[How to complete this task]: Scan the records below. Copy every line in which the word "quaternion" appears.

[Records from a data collection]:
———

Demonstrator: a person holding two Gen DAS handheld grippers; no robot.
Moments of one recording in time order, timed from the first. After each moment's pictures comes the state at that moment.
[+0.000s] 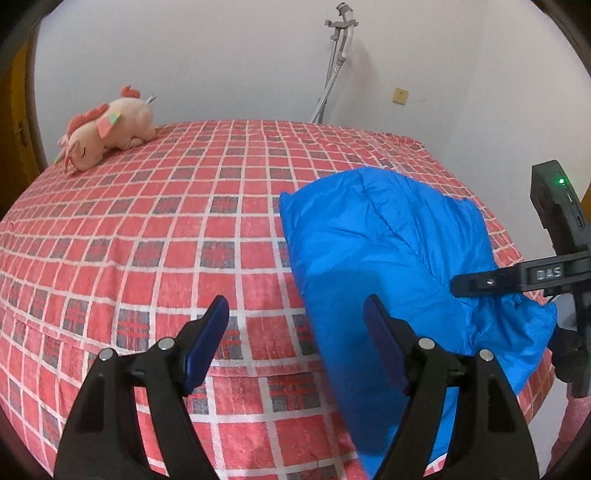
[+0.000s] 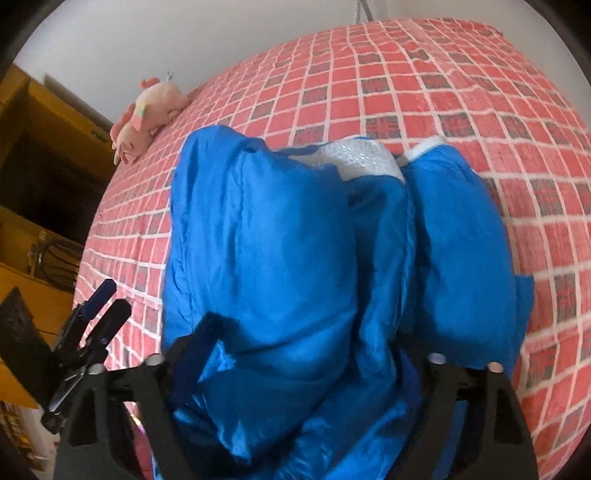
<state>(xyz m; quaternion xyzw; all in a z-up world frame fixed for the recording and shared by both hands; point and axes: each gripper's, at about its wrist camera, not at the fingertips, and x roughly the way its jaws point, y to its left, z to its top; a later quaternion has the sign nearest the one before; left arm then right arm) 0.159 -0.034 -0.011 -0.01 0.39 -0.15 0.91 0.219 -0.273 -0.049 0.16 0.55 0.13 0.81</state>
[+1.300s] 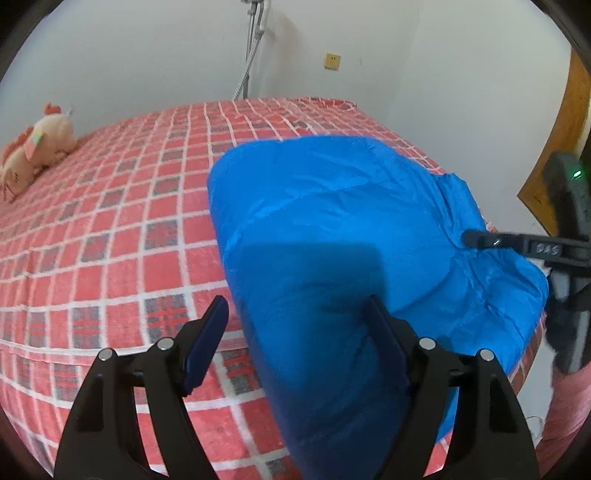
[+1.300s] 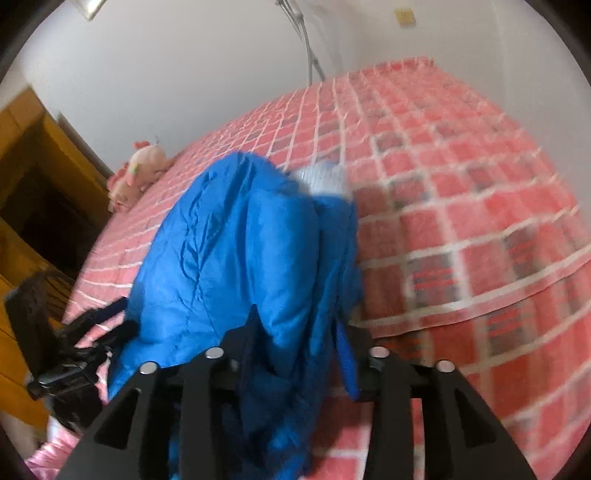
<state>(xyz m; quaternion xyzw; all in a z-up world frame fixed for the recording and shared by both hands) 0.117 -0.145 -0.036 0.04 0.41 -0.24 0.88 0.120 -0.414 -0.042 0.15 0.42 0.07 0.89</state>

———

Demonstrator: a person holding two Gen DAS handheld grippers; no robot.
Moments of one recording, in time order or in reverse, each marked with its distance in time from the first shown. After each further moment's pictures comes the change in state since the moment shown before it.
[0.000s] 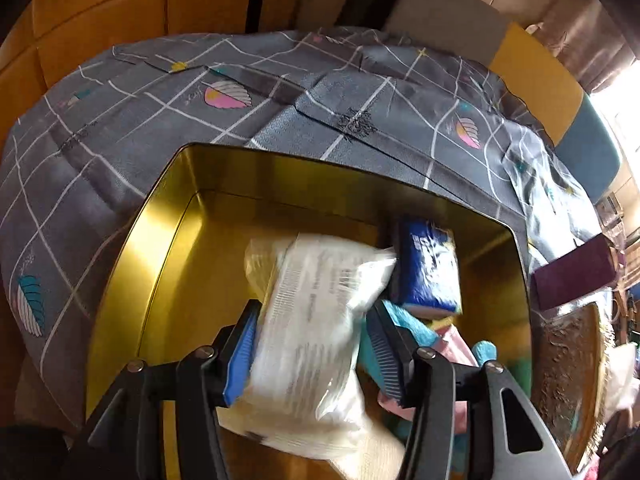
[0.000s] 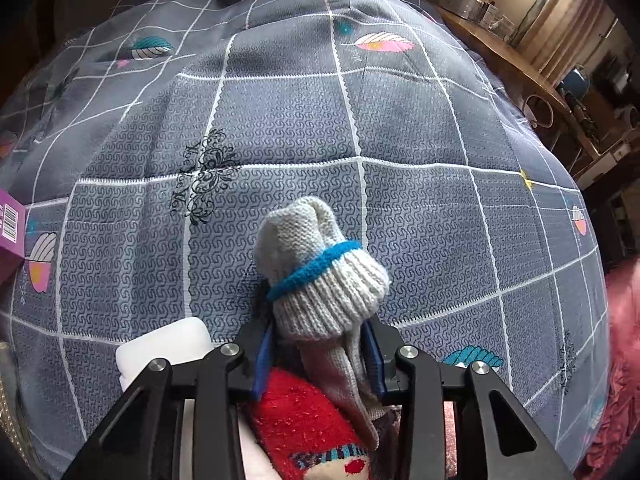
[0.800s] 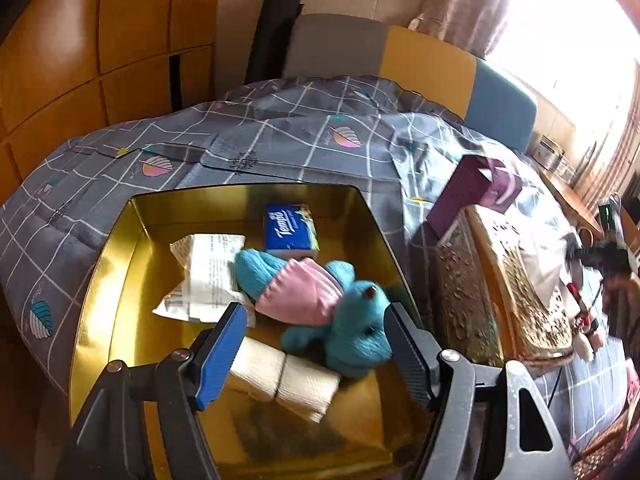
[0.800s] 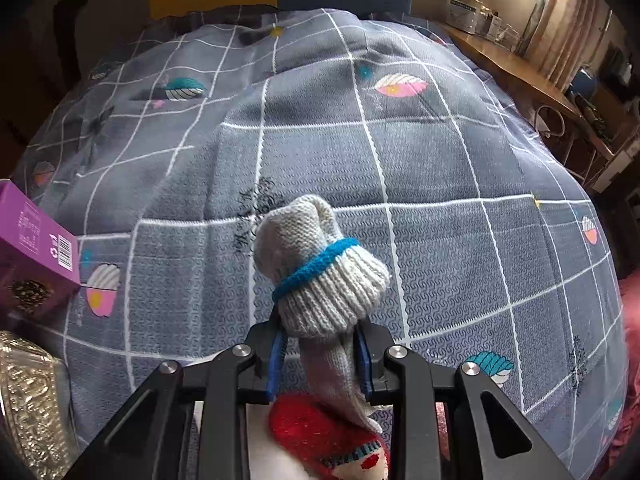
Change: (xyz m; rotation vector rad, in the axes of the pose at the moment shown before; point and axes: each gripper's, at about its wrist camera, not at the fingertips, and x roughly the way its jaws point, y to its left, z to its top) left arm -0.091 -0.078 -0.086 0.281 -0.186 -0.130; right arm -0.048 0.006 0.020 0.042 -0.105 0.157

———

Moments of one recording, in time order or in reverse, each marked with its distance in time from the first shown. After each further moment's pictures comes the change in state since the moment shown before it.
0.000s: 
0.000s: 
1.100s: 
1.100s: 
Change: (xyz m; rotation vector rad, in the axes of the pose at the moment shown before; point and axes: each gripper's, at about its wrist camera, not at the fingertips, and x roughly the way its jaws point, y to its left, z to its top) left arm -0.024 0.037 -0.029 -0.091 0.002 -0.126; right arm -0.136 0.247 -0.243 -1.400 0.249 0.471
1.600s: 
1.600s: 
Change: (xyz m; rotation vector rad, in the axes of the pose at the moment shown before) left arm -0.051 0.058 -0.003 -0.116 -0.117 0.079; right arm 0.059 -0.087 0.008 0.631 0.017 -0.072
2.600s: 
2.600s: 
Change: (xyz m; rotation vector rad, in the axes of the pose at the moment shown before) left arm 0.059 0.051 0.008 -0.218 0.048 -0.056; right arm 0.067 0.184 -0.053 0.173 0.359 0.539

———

[Solution to the problem]:
<state>(xyz m; quaternion xyzw; all in a z-up world frame fixed for the recording and shared by both hands; point and axes: each gripper's, at about its wrist camera, not at the fingertips, and x roughly the way its jaws point, y to its left, z to its top; a later quaternion has the sign nearest the one before; left arm then right arm) 0.159 -0.034 -0.011 -0.01 0.39 -0.15 0.91 0.219 -0.273 -0.049 0.16 0.55 0.13 0.81</state>
<state>(xyz m; quaternion xyzw; all in a z-up world frame fixed for the recording and shared by both hands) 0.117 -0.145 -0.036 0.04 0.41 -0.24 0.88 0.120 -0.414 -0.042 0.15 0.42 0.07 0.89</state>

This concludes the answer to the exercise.